No que tange às características da tecnologia, os autores citados acima inferiram que, para tecnologias muito intensivas em recursos informatizados, a adoção está relacionada a certas habilidades cognitivas, sendo estas influenciadas pela idade e experiências anteriores dos agricultores (positivas ou negativas) com outras tecnologias.

Portanto, os fatores fundamentais ou mais críticos são aqueles relativos às características do produtor, que se estendem além do seu perfil educacional, comportamental e cultural, envolvendo também aspectos socioeconômicos e de acessibilidade à inovação, neste último caso traduzindo-se como acesso à informação, chances de contato com a tecnologia, oportunidades de experimentação da tecnologia em menor escala, percepção de utilidade e facilidade de uso.

Voltando à pergunta inicialmente feita, não creio que haverá maior dificuldade para a adoção de tecnologias digitais e de automação em relação às tecnologias tradicionais, se utilizada a correta estratégia para chegar aos mais inovadores (early adopters). Tecnologia e inovação já está no radar desses agricultores e tudo sempre começou a se difundir a partir desses.

A dificuldade está na difusão ou disseminação ampla das tecnologias, considerando que esse primeiro grupo é muito pequeno em relação ao restante. E, em se tratando de startups, a escalabilidade pode ser comprometida. Fazer os agricultores “pensarem e agirem digital” é sim o grande desafio.

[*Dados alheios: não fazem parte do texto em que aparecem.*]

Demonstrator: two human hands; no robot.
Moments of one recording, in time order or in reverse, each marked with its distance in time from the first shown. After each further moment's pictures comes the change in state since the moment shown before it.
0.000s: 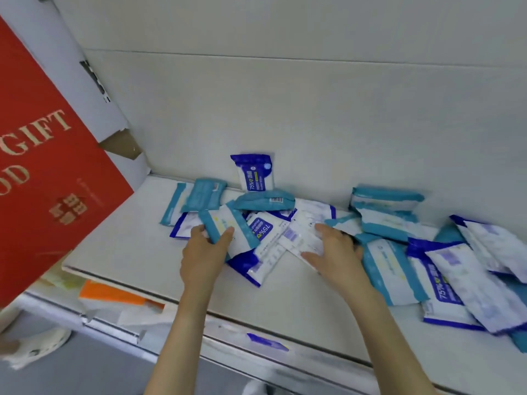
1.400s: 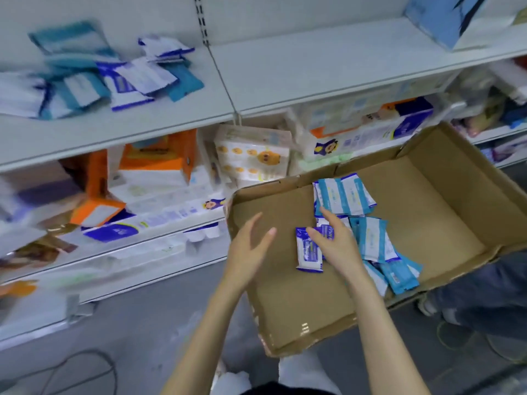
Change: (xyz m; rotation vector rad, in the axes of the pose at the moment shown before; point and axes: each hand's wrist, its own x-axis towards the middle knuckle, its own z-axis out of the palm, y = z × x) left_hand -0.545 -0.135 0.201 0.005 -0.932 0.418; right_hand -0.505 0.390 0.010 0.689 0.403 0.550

Não há uma receita de bolo ou atalhos disponíveis para enfrentar e superar esse desafio. Os empresários e empreendedores que querem enveredar no agro devem estar cientes que os esforços para adoção e, principalmente, difusão serão imensamente maiores que os de desenvolvimento das soluções.

Há mais chances de sucesso quanto mais homogênea for a solução (aplicabilidade, utilidade, facilidade de uso, etc.), para o maior número possível de agricultores dentro desse universo heterogêneo de realidades e necessidades.